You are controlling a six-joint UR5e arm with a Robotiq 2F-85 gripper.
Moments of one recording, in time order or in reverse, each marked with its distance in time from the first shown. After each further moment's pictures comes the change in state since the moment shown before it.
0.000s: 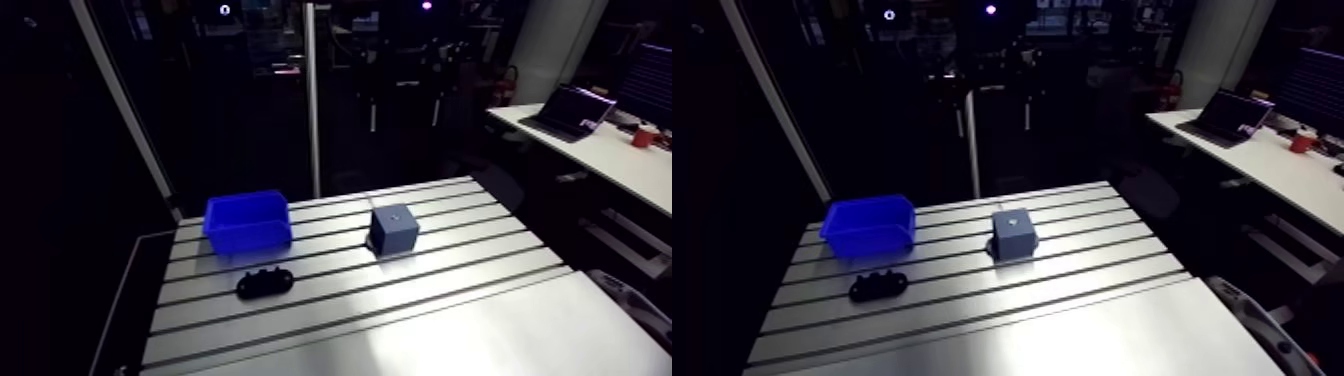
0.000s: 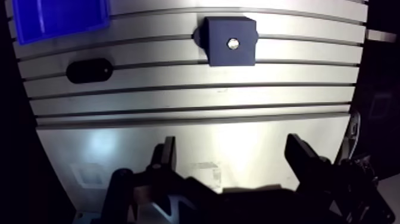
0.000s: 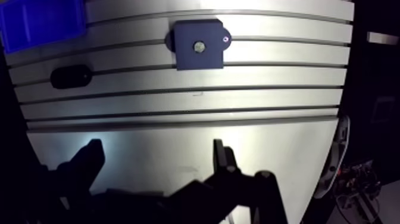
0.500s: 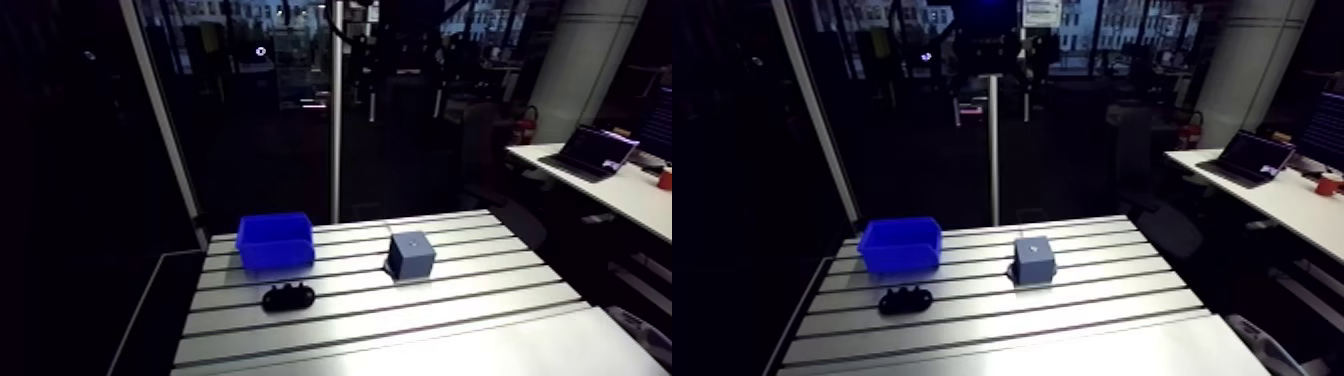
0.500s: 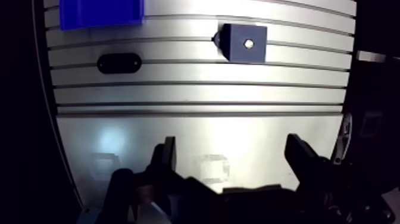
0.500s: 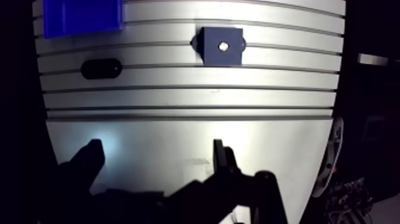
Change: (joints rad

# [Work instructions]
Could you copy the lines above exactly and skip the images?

# [Task answer]
You are controlling a six-joint UR5e arm with a Robotiq 2F-85 gripper.
Moments of one recording, in time order or in reverse, each marked with its distance in time from the first shown. After each further moment's pictures comes the change in state since the moment shown before it.
0.000s: 
0.000s: 
0.000s: 
0.500s: 
0.500s: 
0.500s: 
Change: (joints rad

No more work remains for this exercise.